I am conducting a two-sample test (1-way ANOVA with 2 treatments), and the goal is to estimate the ratio of cell means assuming that the data are lognormal. A simple approach is to log the response and fit a model
$\log Y = b_0 + b_1 * X$
and then estimate the ratio as
$R = e^{b_1}$
However, that gives the ratio of geometric cell means rather than arithmetic cell means.
I assumed that if I fit a "proper" lognormal model using either gamlss in R or PROC GLIMMIX in SAS, I will get the ratio of arithmetic means, but for some reason both procedures generate the same slope as the $\log Y$ regression.
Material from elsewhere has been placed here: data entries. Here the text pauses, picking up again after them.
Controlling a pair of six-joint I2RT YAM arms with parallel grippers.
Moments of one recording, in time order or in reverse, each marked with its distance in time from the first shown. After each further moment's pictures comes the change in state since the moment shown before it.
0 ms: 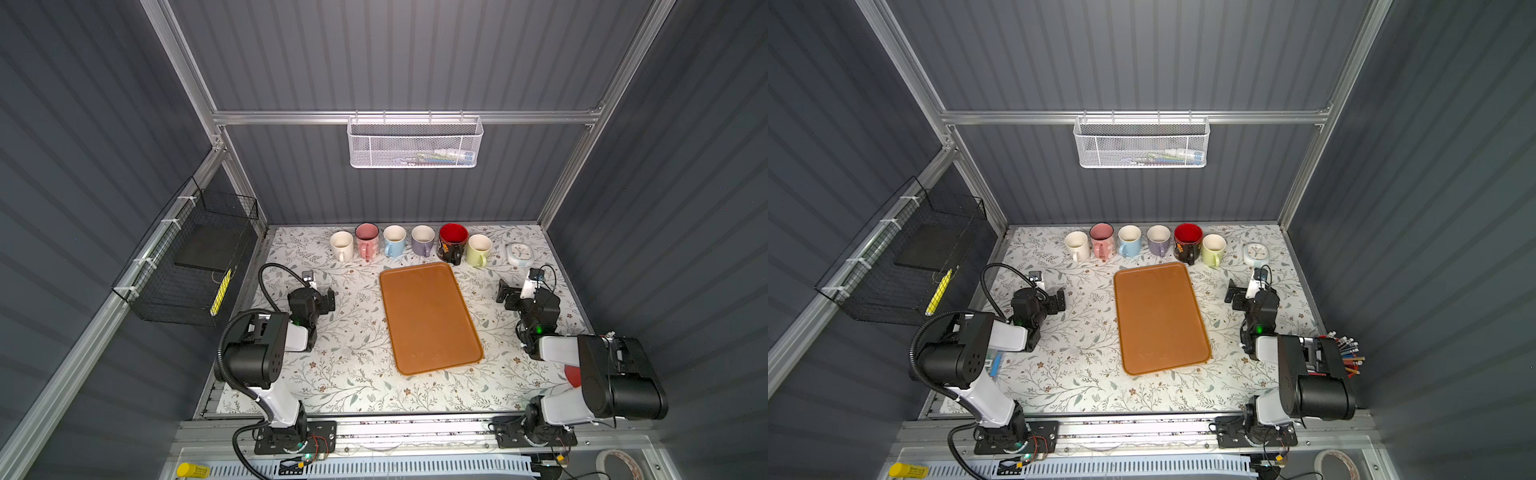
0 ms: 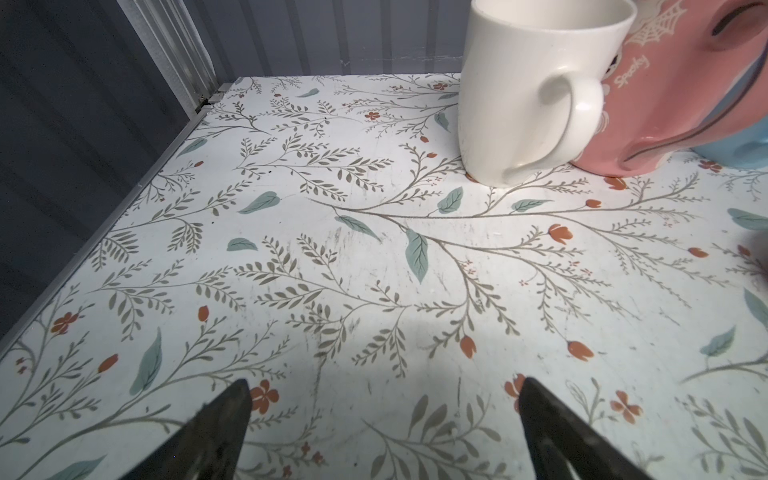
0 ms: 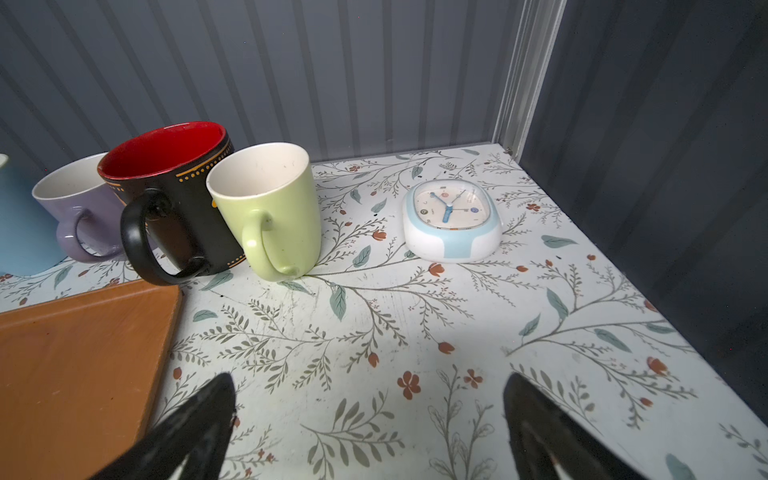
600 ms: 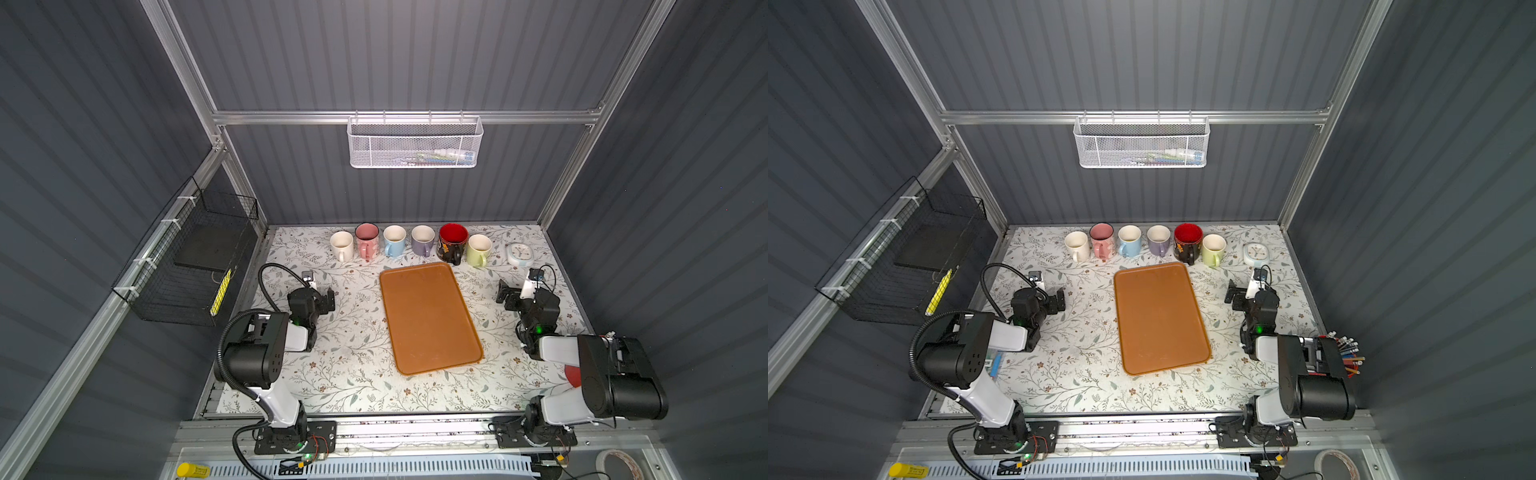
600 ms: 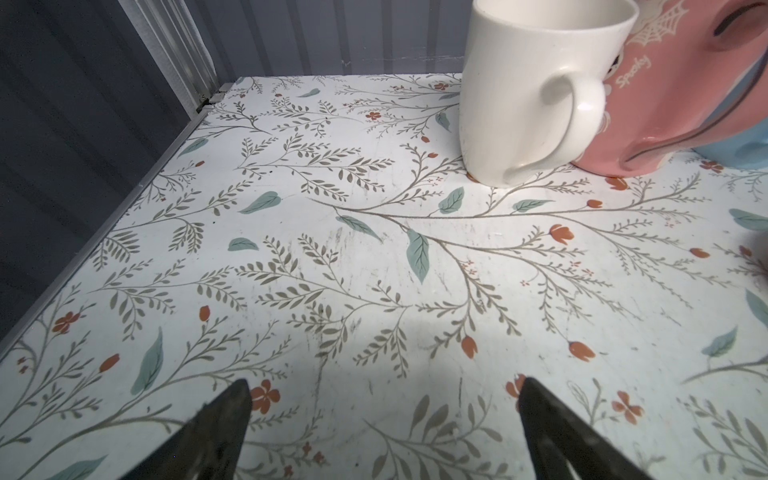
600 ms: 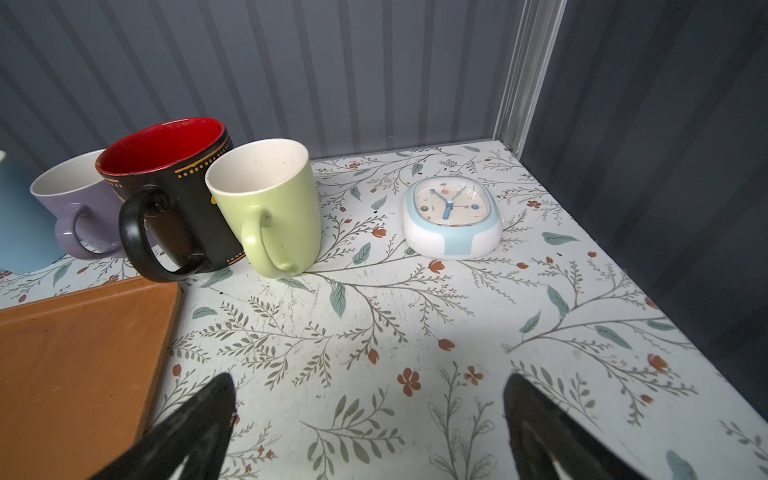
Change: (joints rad) left arm 0.002 0.000 0.000 0.000 0.000 0.000; right arm 0.000 0.000 0.000 -0.009 0.000 0.000
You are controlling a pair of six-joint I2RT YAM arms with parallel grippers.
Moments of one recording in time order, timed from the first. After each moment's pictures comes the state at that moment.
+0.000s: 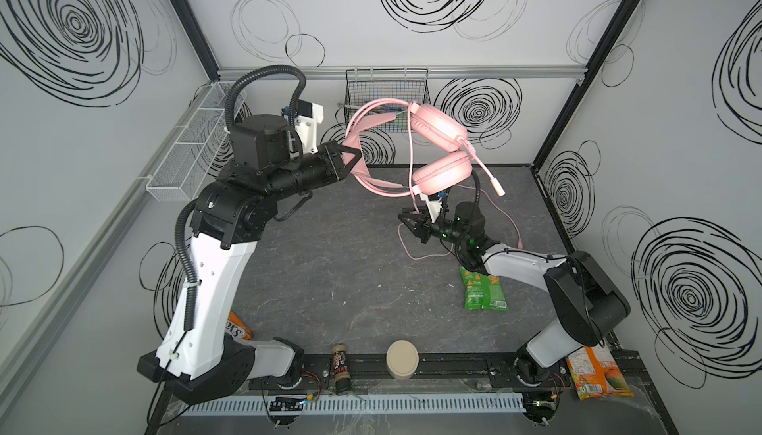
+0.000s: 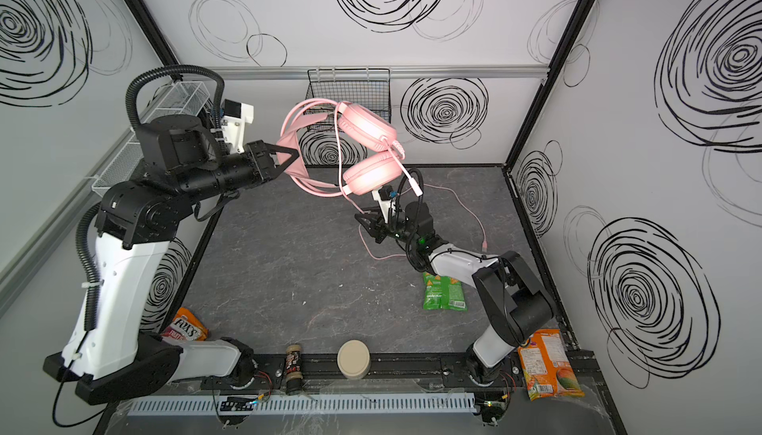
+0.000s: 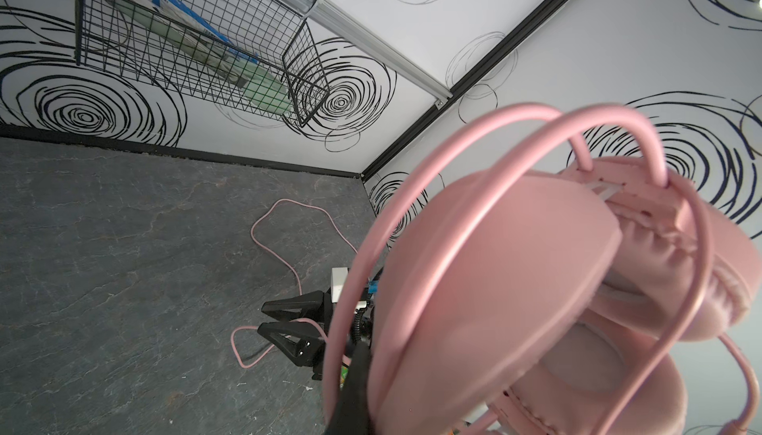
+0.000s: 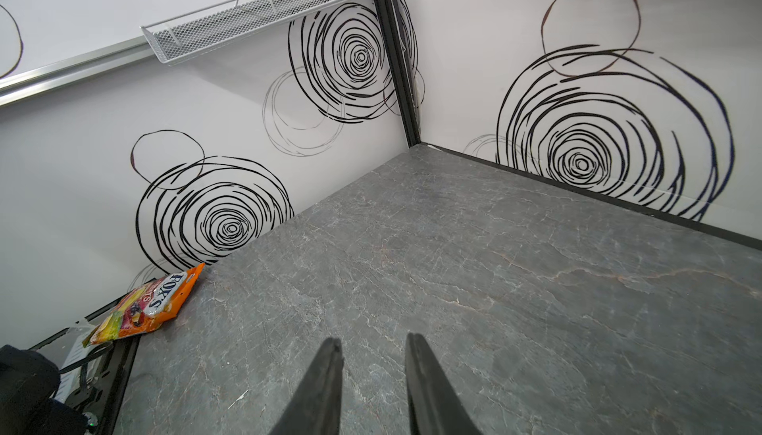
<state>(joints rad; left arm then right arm) -0.37 1.35 2.03 -0.97 0.39 -0.66 0.59 1.60 0.80 0.73 -0.52 0.25</state>
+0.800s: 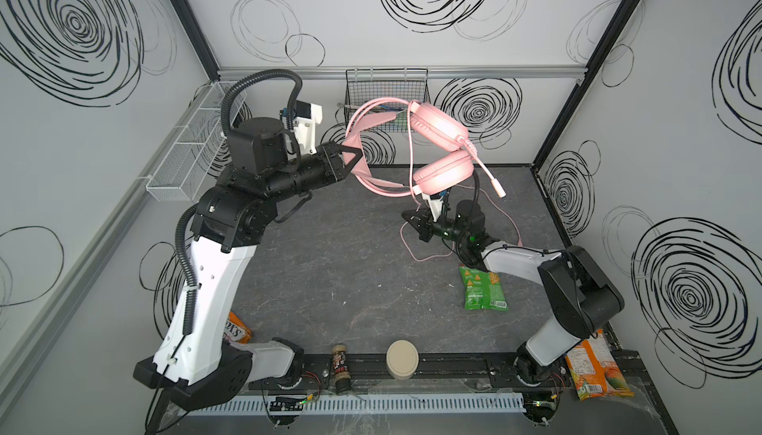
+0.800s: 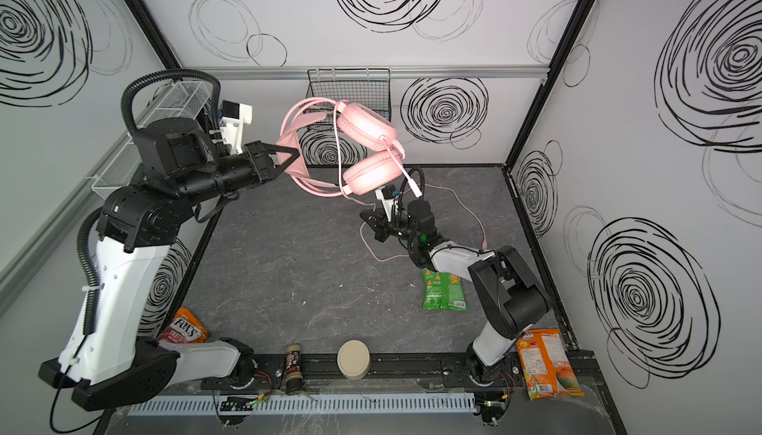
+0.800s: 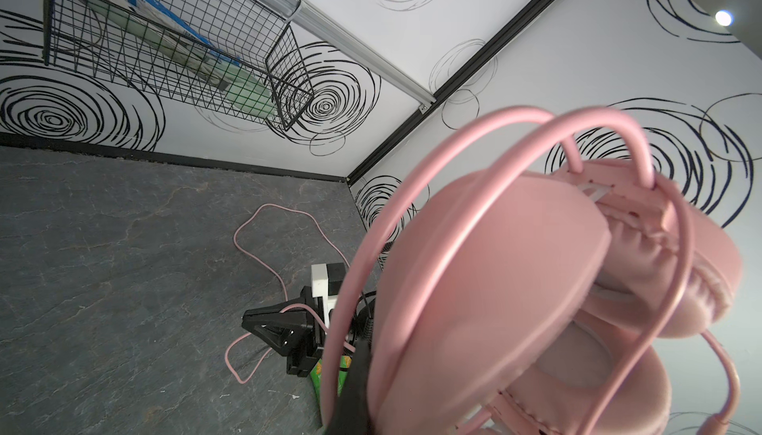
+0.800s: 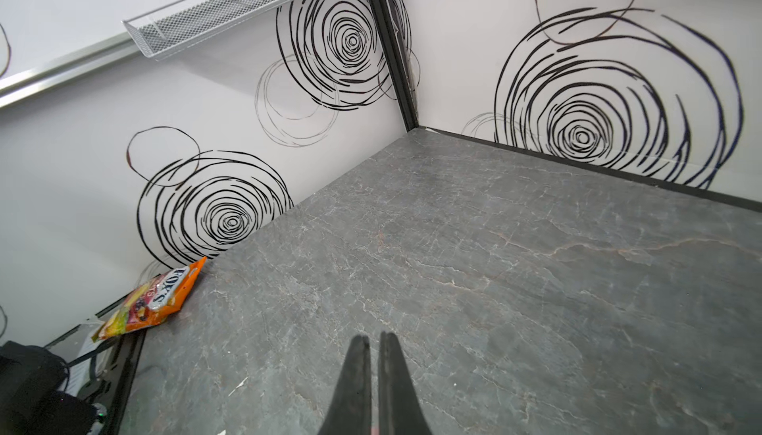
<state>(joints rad) -0.35 1.32 1.97 -0.89 0.44 -0.67 0.54 1.65 0.83 0.71 -0.57 0.25</state>
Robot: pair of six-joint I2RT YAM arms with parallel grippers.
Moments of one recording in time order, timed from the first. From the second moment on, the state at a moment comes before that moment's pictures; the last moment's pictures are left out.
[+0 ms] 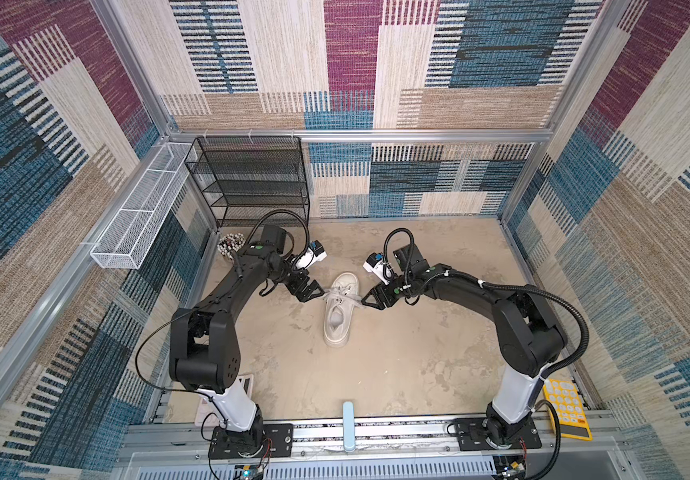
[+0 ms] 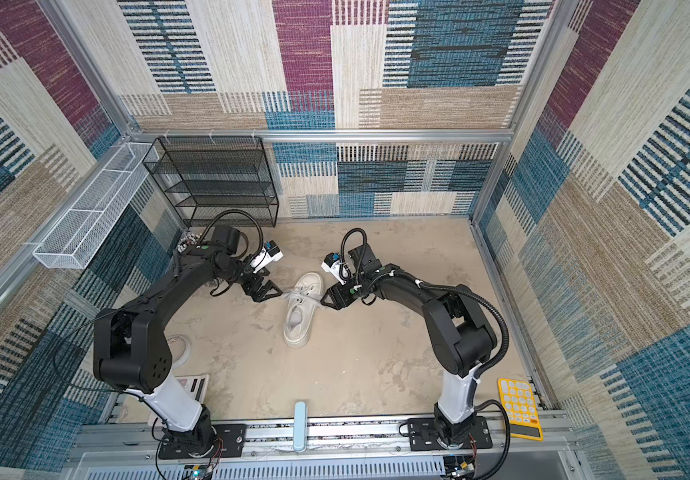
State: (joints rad) left arm -0.16 1.68 1.34 -0.82 0.54 0.63; right arm 0.51 1.81 1.21 -0.34 -0.57 -0.08
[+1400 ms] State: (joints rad) left arm -0.23 1.13 0.85 -0.42 0.31 -0.14; right arm 0.29 1.42 0.87 -0.16 -0.29 0.00
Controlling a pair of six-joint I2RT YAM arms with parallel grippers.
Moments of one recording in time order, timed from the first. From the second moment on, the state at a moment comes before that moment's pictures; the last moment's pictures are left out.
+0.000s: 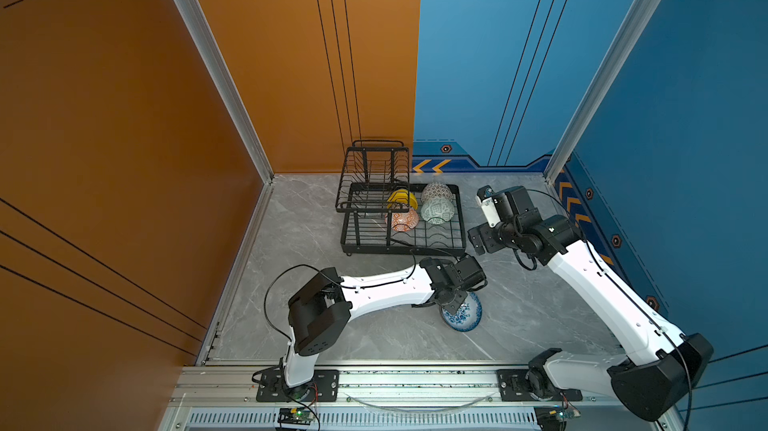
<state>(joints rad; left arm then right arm) -1.16 1.91 1.50 -0.79 -0.22 -0.43 0.46 1.28 1.33 -0.95 0.20 -0.03</state>
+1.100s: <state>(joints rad) -1.04 1.65 1.50 -0.85 -0.25 -0.40 0.27 1.24 1.40 -0.97 -0.04 0.05</state>
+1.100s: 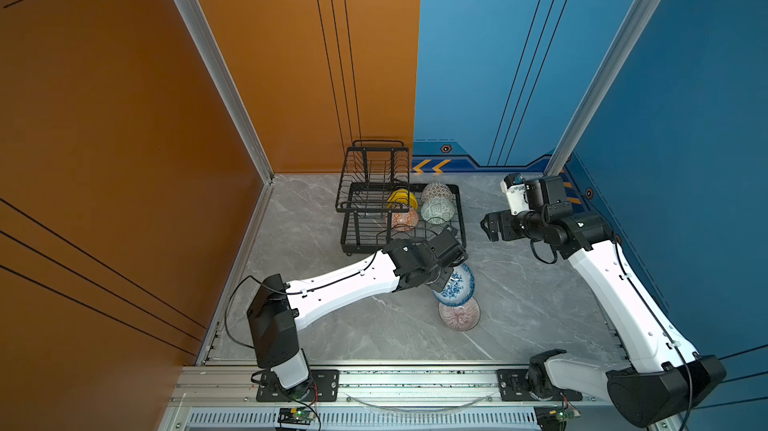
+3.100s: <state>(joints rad) -0.84 1.42 1.38 -0.52 -0.22 -0.36 0.66 1.34 1.35 -0.74 0.16 0.48</state>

This is odd because when I use this approach with Poisson or Negative Binomial regression, I do get the ratio of arithmetic means. What am I missing?
P.S.
I think I identified the source of confusion, but I don't have an explanation for it. A lognormal setup with the identity link function is:
$\log Y_1 \sim N(b_0, \sigma^2)$
$\log Y_2 \sim N(b_0 + b_1, \sigma^2)$
which implies
$\frac{E[Y_2]}{E[Y_1]} = \frac{e^{b_0 + b_1 +\sigma^2/2}}{e^{b_0 + \sigma^2/2}} = e^{b_1}$
To me, it means that $e^{b_1}$ should have a point estimate equal to the ratio of arithmetic means for the original response.
On the other hand,
$E[\log Y_1] = b_0$
$E[\log Y_2] = b_0 + b_1$
$b_0$ is estimated as arithmetic mean of $\log Y_1$, $b_0 + b_1$ is estimated as arithmetic mean of $\log Y_2$. Hence, $e^{b_1}$ should have a point estimate equal to the ratio of geometric means for the original response, and it does, given the output from those two packages. Where did I make a mistake?